Word for word, restate the lines of the listing from the one that holds "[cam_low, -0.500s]" through the very last line, and nothing more.

**** Source records

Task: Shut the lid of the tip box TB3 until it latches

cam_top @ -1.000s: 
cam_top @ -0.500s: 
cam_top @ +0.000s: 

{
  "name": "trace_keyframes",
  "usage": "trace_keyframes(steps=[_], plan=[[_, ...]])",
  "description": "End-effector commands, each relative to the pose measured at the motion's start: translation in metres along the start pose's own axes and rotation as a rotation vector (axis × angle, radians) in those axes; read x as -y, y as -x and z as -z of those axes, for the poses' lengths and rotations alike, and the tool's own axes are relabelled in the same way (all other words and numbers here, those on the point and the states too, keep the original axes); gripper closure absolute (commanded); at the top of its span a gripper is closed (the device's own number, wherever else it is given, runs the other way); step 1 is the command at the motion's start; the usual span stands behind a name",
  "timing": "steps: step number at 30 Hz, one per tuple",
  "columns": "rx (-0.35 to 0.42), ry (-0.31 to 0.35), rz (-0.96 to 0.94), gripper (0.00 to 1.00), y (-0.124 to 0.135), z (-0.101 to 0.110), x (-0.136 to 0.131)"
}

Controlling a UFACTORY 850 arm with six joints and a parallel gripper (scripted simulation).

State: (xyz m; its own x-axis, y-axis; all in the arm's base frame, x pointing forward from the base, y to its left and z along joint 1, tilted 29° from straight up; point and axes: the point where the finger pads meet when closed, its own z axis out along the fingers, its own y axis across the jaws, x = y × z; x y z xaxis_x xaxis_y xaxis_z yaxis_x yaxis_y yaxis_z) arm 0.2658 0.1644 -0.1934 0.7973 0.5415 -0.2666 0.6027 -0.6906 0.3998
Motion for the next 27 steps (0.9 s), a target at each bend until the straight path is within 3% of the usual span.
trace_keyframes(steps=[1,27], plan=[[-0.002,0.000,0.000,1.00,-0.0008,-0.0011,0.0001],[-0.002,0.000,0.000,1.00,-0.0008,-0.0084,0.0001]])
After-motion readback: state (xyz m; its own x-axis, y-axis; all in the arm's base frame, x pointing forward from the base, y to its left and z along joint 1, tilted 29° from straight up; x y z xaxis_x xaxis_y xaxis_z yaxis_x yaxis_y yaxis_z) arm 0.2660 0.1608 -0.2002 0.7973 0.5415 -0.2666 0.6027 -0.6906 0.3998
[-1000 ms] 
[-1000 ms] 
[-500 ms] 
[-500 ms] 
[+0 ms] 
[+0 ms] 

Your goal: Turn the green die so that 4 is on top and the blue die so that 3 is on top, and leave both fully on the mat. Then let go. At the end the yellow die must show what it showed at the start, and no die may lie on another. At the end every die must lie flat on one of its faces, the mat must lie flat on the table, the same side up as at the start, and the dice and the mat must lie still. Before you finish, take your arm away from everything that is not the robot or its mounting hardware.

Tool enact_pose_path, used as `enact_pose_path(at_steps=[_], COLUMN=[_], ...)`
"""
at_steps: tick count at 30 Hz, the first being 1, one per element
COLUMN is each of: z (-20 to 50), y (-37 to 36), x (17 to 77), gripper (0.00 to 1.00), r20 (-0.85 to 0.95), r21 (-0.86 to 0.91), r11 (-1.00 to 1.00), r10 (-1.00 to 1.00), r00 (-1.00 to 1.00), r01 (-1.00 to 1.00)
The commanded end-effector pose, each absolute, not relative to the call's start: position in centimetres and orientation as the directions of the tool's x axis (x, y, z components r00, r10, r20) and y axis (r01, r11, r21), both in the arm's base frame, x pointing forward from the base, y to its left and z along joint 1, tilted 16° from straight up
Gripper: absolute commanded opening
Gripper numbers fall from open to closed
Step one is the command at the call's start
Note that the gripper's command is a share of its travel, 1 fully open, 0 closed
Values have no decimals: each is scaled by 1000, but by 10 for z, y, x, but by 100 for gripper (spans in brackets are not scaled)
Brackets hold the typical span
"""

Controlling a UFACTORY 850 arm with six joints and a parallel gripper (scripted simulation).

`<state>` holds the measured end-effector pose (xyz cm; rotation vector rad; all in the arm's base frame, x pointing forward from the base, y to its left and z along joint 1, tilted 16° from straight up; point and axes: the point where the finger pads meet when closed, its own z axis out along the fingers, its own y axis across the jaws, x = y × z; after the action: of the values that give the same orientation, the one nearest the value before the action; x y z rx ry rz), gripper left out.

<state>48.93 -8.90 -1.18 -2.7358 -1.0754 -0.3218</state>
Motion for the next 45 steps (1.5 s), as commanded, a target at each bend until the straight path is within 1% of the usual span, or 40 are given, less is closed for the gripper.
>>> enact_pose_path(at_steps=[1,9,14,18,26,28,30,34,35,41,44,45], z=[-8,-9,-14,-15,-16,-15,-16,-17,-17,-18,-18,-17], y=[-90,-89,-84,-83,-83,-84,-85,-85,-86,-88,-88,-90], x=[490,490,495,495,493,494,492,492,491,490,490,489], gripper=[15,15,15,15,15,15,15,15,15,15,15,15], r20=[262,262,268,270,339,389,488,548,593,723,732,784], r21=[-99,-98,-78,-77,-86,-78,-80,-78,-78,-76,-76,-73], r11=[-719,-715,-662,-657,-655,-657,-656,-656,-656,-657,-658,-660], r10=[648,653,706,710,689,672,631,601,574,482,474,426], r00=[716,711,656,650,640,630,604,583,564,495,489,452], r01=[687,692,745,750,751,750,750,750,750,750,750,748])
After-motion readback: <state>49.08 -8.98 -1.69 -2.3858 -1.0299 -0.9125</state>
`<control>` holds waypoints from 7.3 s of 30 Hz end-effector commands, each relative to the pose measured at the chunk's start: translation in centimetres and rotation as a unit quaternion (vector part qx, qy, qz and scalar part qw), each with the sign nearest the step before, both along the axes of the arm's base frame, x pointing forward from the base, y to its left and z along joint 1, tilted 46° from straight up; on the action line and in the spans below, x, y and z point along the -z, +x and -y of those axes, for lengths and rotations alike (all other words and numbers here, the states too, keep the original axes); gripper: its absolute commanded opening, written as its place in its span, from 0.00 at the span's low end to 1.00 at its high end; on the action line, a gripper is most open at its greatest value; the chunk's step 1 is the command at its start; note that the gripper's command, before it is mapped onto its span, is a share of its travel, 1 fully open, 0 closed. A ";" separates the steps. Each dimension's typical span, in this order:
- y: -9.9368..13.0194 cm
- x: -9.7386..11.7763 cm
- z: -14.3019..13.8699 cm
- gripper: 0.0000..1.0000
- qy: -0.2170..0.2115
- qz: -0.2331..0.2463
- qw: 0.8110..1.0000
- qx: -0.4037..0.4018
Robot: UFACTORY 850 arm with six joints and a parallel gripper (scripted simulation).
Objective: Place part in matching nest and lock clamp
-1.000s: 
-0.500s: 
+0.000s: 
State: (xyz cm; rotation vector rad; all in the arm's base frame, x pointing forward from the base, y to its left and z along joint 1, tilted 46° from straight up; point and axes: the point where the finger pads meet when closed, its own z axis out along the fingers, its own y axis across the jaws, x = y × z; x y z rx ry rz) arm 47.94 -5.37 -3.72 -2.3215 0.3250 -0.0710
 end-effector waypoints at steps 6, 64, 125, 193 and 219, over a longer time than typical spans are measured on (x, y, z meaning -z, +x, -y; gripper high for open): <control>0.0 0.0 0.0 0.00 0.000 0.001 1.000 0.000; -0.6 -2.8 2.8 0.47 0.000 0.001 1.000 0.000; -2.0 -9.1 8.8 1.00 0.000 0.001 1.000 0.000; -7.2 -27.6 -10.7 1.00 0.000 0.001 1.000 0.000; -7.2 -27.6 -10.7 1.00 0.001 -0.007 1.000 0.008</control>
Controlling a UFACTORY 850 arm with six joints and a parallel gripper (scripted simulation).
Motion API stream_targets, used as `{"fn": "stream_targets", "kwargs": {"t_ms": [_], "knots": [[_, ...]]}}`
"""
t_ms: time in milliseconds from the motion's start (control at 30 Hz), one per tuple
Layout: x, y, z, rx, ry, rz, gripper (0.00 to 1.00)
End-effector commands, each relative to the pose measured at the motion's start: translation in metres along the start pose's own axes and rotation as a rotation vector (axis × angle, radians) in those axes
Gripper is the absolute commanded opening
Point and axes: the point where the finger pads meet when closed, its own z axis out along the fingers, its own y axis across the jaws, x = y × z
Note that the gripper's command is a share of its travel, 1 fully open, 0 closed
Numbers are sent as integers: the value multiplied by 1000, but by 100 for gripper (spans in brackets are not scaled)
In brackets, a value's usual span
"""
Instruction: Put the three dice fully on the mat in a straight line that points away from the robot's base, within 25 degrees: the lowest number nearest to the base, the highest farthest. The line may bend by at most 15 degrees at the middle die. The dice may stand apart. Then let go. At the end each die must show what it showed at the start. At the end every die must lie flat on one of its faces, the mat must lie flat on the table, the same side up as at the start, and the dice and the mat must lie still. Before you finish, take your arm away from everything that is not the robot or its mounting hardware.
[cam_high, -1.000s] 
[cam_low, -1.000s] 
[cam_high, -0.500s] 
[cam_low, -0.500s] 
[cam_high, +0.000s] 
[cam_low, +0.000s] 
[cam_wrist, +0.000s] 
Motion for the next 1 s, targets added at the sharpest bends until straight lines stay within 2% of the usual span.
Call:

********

| Solution to this task |
[cam_low, -0.500s] 
[cam_high, +0.000s] 
[cam_low, +0.000s] 
[cam_wrist, +0.000s] 
Motion for the next 1 s, targets added at the sharpest bends until straight lines stay within 2% of the usual span.
Call:

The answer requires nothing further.